──────── RECORDED DATA

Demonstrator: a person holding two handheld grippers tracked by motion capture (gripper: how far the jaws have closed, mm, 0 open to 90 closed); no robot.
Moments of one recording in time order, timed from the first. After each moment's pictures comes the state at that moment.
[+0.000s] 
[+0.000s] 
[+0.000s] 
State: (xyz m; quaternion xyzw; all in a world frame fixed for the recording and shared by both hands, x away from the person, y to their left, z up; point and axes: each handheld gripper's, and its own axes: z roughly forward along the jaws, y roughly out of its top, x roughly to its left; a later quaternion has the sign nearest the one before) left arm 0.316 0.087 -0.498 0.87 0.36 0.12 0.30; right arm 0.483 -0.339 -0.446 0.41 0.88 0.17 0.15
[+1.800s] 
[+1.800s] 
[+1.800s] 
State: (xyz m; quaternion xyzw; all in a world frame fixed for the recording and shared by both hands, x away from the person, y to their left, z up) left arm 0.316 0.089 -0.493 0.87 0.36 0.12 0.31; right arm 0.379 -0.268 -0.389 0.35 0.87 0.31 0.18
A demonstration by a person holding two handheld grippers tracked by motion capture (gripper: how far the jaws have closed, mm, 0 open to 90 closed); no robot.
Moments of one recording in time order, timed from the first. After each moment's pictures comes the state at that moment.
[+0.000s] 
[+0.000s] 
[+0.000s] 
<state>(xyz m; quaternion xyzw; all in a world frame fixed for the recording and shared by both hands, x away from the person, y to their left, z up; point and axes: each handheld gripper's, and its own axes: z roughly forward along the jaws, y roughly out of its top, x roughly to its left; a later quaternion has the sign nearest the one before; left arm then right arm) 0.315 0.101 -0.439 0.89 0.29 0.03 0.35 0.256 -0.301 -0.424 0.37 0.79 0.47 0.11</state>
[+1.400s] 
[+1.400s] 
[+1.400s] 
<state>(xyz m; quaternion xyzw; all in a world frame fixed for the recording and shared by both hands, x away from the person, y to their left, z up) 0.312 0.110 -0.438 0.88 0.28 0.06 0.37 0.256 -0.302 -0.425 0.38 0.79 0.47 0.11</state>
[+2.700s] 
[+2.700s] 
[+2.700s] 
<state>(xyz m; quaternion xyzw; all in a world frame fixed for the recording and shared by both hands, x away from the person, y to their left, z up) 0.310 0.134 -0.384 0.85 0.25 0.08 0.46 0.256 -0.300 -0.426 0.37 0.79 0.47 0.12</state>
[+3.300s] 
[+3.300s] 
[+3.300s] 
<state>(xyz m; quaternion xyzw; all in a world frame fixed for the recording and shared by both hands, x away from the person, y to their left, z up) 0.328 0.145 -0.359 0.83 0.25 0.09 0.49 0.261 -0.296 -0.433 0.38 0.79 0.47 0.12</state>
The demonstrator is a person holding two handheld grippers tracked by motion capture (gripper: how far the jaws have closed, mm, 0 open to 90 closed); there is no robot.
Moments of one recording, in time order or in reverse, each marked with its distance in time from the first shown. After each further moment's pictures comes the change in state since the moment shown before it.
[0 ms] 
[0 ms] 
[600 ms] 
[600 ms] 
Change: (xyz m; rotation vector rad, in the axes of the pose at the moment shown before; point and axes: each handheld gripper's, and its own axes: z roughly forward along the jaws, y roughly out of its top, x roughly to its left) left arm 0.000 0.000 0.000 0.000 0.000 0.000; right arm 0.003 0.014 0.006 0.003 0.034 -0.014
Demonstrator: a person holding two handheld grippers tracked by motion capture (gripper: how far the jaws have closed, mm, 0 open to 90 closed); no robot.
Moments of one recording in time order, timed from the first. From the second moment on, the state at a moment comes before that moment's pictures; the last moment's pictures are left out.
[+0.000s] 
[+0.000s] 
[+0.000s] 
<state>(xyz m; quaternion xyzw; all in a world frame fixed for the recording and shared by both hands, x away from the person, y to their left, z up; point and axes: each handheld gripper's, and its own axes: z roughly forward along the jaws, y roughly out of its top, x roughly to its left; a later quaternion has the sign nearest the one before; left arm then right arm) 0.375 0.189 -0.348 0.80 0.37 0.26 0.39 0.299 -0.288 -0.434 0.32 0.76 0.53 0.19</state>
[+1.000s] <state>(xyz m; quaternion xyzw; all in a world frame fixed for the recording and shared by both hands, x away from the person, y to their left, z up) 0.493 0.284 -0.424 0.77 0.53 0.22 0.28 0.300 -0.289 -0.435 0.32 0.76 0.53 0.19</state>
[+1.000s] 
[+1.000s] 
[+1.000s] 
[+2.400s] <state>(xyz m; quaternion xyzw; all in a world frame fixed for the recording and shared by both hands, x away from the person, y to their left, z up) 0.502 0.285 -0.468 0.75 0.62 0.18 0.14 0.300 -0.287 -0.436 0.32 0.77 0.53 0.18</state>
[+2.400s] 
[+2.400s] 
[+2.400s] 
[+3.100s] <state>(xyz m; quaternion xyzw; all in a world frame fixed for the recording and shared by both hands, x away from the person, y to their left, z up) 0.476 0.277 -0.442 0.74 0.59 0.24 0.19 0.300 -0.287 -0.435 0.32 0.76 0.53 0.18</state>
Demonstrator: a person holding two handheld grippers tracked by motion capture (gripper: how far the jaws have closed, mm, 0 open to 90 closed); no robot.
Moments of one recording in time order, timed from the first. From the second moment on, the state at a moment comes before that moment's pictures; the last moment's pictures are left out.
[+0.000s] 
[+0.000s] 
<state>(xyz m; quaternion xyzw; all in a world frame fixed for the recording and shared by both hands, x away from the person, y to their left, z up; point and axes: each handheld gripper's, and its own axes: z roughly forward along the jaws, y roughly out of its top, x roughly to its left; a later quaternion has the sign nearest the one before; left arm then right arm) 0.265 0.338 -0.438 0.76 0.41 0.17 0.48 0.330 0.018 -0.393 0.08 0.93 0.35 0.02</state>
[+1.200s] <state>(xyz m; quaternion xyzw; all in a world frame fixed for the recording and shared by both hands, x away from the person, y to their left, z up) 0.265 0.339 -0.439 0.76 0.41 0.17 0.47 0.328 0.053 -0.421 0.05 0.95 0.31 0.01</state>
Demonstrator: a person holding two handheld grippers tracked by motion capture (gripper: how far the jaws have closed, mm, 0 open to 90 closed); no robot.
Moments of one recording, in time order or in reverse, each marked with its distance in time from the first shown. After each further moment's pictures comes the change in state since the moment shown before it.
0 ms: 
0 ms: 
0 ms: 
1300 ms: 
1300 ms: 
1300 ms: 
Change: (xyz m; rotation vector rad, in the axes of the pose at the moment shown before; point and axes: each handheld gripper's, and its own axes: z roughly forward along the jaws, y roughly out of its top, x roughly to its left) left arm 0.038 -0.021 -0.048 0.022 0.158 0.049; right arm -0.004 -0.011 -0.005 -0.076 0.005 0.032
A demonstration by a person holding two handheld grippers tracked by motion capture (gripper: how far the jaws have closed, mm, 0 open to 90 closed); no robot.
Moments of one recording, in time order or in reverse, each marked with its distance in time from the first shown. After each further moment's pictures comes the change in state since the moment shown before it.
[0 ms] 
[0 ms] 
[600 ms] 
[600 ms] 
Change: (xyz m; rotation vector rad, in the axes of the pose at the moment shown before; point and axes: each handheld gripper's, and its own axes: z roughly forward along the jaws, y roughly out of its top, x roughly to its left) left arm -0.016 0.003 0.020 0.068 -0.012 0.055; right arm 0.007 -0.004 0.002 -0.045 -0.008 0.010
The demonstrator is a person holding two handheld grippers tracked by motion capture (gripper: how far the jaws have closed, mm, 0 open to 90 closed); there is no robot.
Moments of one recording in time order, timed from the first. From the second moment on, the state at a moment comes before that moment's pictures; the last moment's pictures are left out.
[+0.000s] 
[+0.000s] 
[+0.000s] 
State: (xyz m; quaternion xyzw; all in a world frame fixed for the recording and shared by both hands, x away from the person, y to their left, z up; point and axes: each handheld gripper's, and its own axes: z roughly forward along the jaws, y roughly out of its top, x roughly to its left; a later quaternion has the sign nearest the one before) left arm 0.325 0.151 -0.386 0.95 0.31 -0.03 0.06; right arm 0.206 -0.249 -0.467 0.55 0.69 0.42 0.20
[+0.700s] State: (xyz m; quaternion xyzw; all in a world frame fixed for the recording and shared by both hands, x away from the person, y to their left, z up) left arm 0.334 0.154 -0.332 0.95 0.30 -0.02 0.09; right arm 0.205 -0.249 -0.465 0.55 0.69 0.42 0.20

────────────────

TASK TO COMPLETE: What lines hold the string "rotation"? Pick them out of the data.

ANSWER TO THE PROBLEM:
Change: (xyz m; rotation vector rad, in the axes of the pose at the moment shown before; point and axes: each handheld gripper's, and its own axes: z roughly forward along the jaws, y roughly out of its top, x roughly to its left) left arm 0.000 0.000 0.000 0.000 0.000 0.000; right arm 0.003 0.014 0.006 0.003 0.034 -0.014
Change: (xyz m; rotation vector rad, in the axes of the pose at the moment shown before; point and axes: each handheld gripper's, and its own axes: z roughly forward along the jaws, y roughly out of its top, x roughly to its left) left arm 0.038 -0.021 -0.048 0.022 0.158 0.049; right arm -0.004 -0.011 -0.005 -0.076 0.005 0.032
Change: (xyz m; rotation vector rad, in the axes of the pose at the moment shown before; point and axes: each handheld gripper's, and its own axes: z roughly forward along the jaws, y roughly out of its top, x roughly to its left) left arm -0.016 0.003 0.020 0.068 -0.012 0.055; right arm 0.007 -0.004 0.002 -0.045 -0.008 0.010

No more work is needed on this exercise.